| Problem requirements |
Filter out all lines without the word "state" from the data below, please, and copy the rest.

| Supplied information |
# # # # #
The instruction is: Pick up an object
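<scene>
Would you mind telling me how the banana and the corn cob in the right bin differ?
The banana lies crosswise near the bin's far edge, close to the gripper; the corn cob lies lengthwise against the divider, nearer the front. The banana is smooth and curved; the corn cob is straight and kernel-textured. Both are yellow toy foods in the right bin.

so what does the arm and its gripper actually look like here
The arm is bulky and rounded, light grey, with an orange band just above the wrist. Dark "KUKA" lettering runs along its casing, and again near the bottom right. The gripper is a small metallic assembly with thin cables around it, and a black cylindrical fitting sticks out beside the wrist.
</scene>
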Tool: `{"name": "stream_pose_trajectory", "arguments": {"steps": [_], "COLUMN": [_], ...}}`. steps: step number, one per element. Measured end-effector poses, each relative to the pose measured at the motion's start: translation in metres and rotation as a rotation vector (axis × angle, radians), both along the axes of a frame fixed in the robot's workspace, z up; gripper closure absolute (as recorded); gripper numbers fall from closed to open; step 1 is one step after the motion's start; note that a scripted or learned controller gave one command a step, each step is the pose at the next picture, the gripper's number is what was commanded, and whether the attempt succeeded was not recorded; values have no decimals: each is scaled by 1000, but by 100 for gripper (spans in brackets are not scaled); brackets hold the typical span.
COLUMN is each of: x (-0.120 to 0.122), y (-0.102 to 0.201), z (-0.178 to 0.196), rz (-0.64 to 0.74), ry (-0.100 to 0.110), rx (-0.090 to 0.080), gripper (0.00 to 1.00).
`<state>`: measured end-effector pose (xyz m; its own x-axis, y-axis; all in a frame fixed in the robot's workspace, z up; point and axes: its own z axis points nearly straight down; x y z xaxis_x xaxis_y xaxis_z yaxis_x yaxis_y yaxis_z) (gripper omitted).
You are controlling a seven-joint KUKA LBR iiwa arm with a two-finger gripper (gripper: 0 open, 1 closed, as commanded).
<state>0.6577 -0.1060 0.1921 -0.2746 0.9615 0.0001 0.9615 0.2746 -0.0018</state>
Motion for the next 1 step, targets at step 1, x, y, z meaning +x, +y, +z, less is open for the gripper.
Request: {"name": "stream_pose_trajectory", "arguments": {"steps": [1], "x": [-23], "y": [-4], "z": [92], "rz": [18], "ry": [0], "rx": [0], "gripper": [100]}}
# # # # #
| Response to the exercise |
`<state>`: measured end-effector pose (xyz m; its own x-axis, y-axis; all in a frame fixed in the robot's workspace, z up; point and axes: its own z axis points nearly straight down; x y z xaxis_x xaxis_y xaxis_z yaxis_x yaxis_y yaxis_z) (gripper omitted).
<state>0.6577 -0.1060 0.1921 -0.2746 0.9615 0.0001 0.9615 0.2746 -0.0018</state>

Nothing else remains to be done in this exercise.